К обсуждению этой темы они вернулись только поздно вечером, когда Уолли поговорил по телефону с Габриеллой, которую интересовали последние события, касающиеся Пенни. Пока он разговаривал, Эстер расхаживала по спальне; ее так сильно трясло, что сигарета едва держалась во рту.
— Послушай меня, Эстер. — Уолли вздохнул и крепко обнял жену. — Она делает это ради Дэвида.
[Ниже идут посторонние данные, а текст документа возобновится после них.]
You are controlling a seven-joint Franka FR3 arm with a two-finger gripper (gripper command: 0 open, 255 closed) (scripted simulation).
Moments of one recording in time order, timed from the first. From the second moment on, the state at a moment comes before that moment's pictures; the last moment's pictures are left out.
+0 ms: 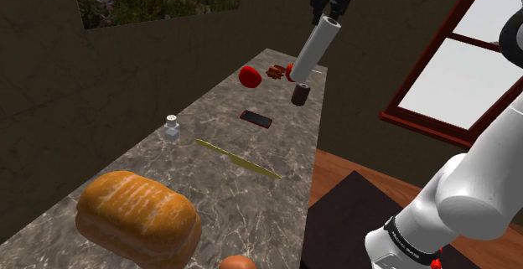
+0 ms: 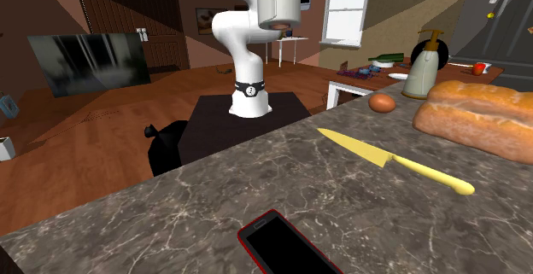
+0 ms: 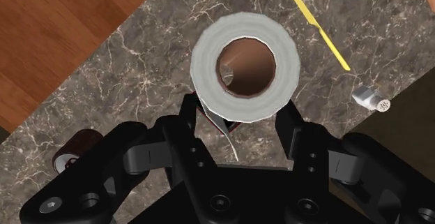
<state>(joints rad) 0.08 0.05 -0.11 -1.29 0.10 1.25 0.21</state>
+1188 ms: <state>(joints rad) 0.26 -0.28 0.13 -1.68 0.16 1.36 0.63</state>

Мы же с тобой прекрасно понимаем, что, если Дэвиду станет известно о беременности Пенни Мун, это уничтожит его шансы на мягкий приговор. Ты ведь не хочешь этого, не так ли, старушка?
— Нет, — хрипло промолвила Эстер, — нет, этого я не хочу.
— Ну вот и отлично. — Уолли погладил ее по волосам. — Ты только подумай о том, как скоро он вернется, если мы сделаем все, чтобы помочь ему. А завтра утром поезжай на бульвар Круазетт и купи себе какое-нибудь новое украшение, ладно?